In this issue of Thorax (see page 379) Amin and colleagues report a study in which 20 children with CF who had FEV1 ≥80% predicted were given hypertonic or isotonic saline in a 4 week crossover trial, separated by a 4 week washout.19 In addition to LCI, the investigators recorded FEV1 and the CF Questionnaire-Revised (CFQ-R) as primary outcomes. Baseline characteristics including the LCI were not significantly different between study periods. Four weeks of twice-daily inhalation of hypertonic saline resulted in a significant decrease (improvement) in LCI versus isotonic saline, whilst there was no significant change in FEV1 or CFQ-R. The authors point out that the absolute increase in FEV1 recorded following 4 weeks of hypertonic saline was 62 ml, which is similar to that reported from the positive trial of Elkins et al, but that in this case a relatively small sample size produced a p value >0.05.
This will be recognised as a landmark study, as it is the first to demonstrate a clear improvement in LCI in response to a recognised CF treatment in a population with normal spirometry results. The study is well designed and, in addition, the mass spectrometer-based sulfur hexafluoride (SF6) MBW hardware and software is identical to that employed in numerous previous studies, and consistent with recent taskforce recommendations for this technique.5 The researchers could be criticised for not employing a control group, and also for not paying sufficient attention to the baseline variability of their outcome measures when interpreting the effect of their intervention; however, both are minor criticisms.

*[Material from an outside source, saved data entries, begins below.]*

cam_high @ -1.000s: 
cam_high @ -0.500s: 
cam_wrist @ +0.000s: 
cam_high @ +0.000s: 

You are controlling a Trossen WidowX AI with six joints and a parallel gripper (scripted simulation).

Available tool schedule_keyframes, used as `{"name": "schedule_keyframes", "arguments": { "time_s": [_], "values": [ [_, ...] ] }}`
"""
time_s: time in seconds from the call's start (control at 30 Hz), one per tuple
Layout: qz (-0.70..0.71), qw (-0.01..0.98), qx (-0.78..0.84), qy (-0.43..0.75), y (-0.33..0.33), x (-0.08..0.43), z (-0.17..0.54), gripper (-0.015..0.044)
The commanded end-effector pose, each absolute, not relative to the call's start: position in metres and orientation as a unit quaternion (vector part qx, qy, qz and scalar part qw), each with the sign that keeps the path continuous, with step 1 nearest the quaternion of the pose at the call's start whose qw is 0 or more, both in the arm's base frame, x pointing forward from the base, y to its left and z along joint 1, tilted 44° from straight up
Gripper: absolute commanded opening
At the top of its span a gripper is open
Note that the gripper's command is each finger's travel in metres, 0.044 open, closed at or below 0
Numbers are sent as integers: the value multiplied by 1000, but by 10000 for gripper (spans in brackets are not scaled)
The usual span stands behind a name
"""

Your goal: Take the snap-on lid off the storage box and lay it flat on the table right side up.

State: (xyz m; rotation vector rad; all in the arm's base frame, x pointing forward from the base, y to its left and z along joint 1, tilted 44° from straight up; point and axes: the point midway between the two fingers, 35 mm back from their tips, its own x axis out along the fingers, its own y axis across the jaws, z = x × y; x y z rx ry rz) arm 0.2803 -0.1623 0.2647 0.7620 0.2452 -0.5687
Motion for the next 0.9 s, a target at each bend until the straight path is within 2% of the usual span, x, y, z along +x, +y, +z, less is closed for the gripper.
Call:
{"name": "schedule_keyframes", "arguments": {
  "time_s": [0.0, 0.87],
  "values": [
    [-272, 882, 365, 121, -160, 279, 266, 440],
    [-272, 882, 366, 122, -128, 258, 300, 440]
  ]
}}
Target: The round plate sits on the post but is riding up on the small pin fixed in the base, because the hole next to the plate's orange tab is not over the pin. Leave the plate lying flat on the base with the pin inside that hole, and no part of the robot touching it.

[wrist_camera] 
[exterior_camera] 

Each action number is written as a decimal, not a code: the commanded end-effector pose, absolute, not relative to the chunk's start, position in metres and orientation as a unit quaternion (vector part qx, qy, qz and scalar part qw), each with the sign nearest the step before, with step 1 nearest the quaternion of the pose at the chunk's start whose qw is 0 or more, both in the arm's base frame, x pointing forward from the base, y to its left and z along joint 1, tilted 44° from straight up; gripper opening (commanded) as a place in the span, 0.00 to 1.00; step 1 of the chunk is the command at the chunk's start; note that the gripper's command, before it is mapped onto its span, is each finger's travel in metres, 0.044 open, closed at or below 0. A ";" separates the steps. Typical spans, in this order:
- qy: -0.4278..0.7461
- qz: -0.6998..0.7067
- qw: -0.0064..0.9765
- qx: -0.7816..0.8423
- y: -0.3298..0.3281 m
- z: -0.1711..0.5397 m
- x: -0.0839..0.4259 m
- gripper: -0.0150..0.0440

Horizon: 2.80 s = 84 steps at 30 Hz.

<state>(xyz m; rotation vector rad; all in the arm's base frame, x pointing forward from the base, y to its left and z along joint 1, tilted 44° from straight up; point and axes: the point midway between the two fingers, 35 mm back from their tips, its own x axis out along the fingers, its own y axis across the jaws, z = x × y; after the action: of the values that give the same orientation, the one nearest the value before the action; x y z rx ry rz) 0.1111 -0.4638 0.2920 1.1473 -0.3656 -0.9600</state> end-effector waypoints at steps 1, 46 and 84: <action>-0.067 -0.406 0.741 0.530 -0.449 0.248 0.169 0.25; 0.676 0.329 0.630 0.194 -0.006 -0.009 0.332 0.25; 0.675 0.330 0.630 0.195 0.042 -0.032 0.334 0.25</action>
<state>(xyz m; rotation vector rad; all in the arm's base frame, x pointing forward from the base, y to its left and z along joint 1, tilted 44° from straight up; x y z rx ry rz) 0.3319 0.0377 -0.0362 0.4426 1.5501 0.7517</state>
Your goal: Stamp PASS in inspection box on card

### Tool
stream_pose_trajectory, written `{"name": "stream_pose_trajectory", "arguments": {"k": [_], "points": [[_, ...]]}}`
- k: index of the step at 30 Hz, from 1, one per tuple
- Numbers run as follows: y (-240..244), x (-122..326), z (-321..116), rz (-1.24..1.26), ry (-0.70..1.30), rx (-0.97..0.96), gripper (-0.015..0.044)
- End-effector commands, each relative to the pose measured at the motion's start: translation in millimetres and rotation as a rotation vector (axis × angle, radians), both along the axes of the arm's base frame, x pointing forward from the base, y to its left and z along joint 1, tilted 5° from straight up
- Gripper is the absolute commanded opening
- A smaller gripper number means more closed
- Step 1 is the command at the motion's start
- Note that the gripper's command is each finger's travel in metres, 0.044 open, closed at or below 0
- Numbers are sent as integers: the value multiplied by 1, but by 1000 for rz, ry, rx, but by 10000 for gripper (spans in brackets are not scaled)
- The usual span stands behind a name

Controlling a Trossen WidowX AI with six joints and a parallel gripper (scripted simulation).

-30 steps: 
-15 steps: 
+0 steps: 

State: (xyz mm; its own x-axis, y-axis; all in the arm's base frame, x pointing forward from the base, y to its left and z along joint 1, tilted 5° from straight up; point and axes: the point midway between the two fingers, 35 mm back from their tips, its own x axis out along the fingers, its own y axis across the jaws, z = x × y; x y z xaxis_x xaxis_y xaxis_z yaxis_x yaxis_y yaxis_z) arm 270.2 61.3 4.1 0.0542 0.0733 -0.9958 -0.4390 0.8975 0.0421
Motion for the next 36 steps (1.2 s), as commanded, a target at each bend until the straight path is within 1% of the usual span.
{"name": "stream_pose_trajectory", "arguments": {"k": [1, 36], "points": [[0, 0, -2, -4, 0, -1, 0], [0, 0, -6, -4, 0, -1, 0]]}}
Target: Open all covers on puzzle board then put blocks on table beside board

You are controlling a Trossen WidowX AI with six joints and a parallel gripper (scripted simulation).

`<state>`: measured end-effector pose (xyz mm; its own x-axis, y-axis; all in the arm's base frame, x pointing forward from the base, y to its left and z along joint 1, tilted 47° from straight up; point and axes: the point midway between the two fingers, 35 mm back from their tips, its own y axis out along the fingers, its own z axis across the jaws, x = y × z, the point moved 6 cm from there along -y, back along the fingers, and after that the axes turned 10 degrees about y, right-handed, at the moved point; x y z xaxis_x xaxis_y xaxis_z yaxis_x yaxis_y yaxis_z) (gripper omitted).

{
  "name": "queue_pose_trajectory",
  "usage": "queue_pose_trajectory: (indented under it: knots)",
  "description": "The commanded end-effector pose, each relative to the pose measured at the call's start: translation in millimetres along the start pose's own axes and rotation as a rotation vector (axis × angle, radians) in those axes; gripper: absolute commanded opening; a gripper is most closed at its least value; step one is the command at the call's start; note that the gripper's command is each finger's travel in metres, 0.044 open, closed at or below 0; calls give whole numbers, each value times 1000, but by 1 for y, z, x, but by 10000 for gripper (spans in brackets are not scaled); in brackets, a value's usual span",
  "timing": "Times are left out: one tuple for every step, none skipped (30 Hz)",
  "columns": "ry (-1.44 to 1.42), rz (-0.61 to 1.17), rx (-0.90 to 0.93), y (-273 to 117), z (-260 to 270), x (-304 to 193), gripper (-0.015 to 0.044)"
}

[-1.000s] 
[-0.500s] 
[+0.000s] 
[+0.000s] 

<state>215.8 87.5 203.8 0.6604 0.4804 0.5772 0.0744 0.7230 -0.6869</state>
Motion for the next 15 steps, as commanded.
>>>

There are still challenges ahead for researchers intending to utilise LCI as an outcome measure in early CF. Long-term prospective longitudinal studies tracking LCI from infancy into adulthood are required, but data collection for such studies is inevitably lengthy and complex. Ultimately it will be necessary to demonstrate that children with CF managed with regular LCI monitoring have better outcomes than peers monitored by more conventional methods. In parallel, clinicians will expect that manufacturers develop MBW systems that are cheaper and more robust than the current home-built systems, and validated to the same standards. This author is not aware of any commercially available system that currently meets these standards, but it is possible to report two developments. One is a system built around a modified photoacoustic gas analyser and employed by the UK gene therapy consortium.13 The second is a modified ultrasonic flowmeter system developed by a German group, and currently employed in a German multicentre trial,20 21 Both have been validated against the mass spectrometer system developed by Gustafsson et al,12 and show great promise, at least for LCI measurement in preschool children and above. At present the researchers' modifications have not been commercialised by the manufacturers, but there is potential for the future.